Il faut donc se rendre à l'évidence : la droite a choisi un meilleur candidat que la gauche, meilleur pour notre pays et c'est pour cela que j'ai décidé de lui apporter mon soutien. Cette démarche, la recherche du meilleur pour chaque fonction, indépendamment des étiquettes, m'amène à dire tout aussi bien que le meilleur pour l'Élysée est Nicolas Sarkozy et que le meilleur pour la Mairie de Paris est Bertrand Delanoë, et cela ne me cause aucune schizophrénie. Il est plus que temps de sortir des cuisines politiques pour adopter ces règles d'efficacité.
Le Nicolas Sarkozy que je soutiens, c'est celui qui a écrit une biographie de Georges Mandel, ministre juif assassiné par la milice de Vichy en 1944, choix qui n'est pas sans signification.
Le Nicolas Sarkozy que je soutiens, c'est celui qui est entré seul dans la classe d'école de Neuilly où Human Bomb, avec sa ceinture de dynamite, tenait en otage les enfants de la classe.
Le Nicolas Sarkozy que je soutiens, c'est celui qui se présente comme un Français au sang mêlé, sans renier ses origines, celui qui a aboli la double peine, qui est capable d'avoir une politique équilibrée sur l'immigration même si j'en désapprouve certains aspects actuels, tels que les opérations de police à l'école contre les enfants clandestins.

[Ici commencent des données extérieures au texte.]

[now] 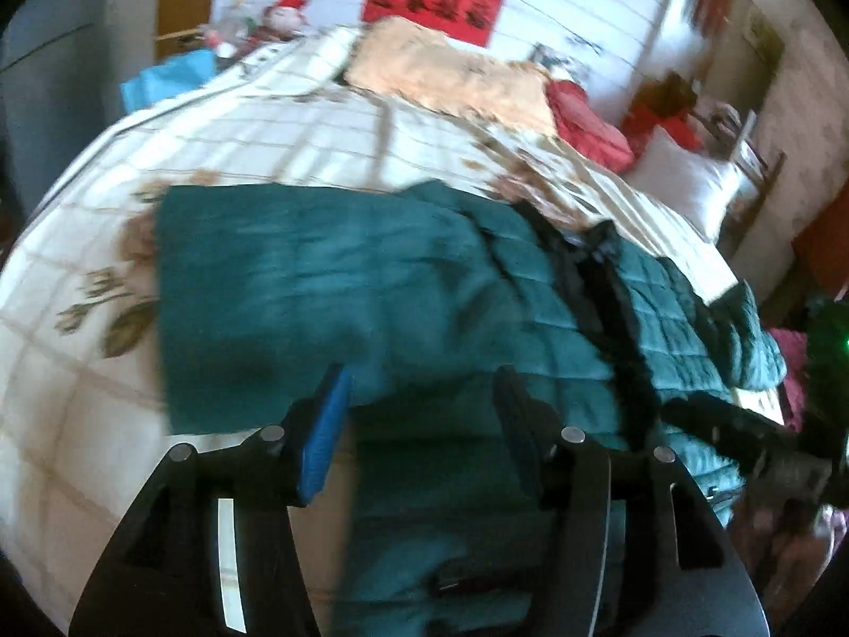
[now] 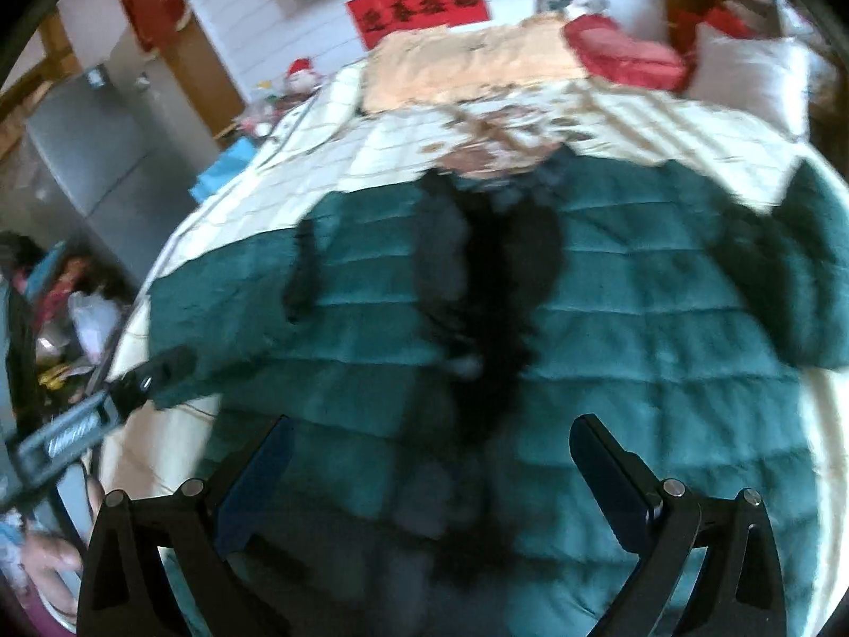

Le Nicolas Sarkozy que je soutiens c'est celui qui préconise une discrimination positive pour permettre aux enfants des quartiers difficiles et des ZEP d'accéder à l'enseignement supérieur, comme le fait Sciences Po.
Le Nicolas Sarkozy que je soutiens, c'est celui qui a compris que, dans la compétition de plus en plus mondiale et de plus en plus dure, il faut encourager à travailler plus et mieux. La taxe à la valeur ajoutée, c'est bien. Mais la prime à la valeur ajoutée, c'est mieux !
Le Nicolas Sarkozy que je soutiens, c'est celui qui a foi en l'Europe, et dont j'espère qu'une fois élu, il invitera son opposition et sa majorité à préparer ensemble la sortie du non français au référendum, afin d'avoir une légitimité nationale lorsque la France présidera l'Union européenne en janvier 2008.
Il y a des moments où l'intérêt national doit primer sur l'intérêt partisan. Tel est bien le cas aujourd'hui si l'on veut que la France rassemble l'ensemble de ses forces pour se mettre enfin à vivre à l'heure de la planète et pour rejoindre le peloton de tête des nations en progrès.